**** Collected data

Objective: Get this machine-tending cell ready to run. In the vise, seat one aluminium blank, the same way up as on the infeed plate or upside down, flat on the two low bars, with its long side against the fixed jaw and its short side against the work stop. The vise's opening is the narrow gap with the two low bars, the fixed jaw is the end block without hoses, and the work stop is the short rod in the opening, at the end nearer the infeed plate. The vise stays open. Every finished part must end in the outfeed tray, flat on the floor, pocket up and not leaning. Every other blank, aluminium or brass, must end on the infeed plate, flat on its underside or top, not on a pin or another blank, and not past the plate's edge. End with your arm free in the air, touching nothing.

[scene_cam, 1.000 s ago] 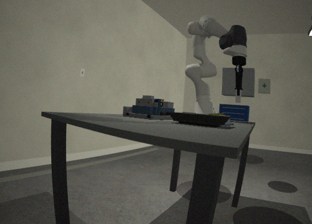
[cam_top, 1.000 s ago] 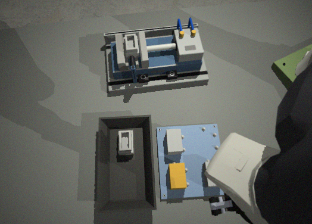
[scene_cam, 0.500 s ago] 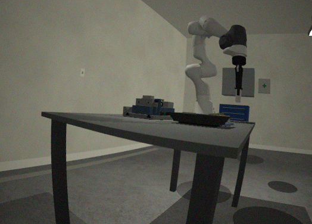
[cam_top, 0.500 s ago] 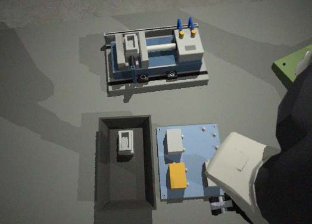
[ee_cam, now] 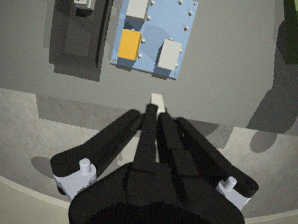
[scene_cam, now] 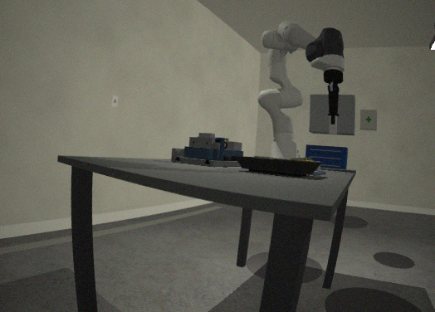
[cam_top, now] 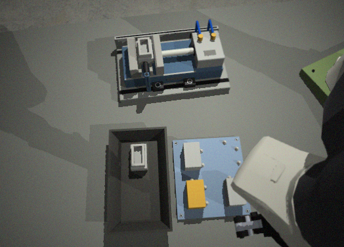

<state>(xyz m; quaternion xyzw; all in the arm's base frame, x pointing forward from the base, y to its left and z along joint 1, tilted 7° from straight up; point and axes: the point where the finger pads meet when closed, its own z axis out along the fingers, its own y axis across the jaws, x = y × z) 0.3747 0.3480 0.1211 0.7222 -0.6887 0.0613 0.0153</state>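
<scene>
The work stop lies 17 cm ahead of my hand, 38 cm to the right of it and 9 cm below it. From my hand the other things lie so: hose block: 1 cm ahead, 44 cm to the right, 10 cm below; then moving jaw: 14 cm ahead, 43 cm to the right, 10 cm below; then brass blank: 8 cm ahead, 8 cm to the right, 15 cm below.
</scene>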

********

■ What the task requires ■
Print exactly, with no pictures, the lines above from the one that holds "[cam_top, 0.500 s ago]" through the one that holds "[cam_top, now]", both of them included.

■ Task output ■
[cam_top, 0.500 s ago] 
[ee_cam, now] 
[scene_cam, now] 
[cam_top, now] 

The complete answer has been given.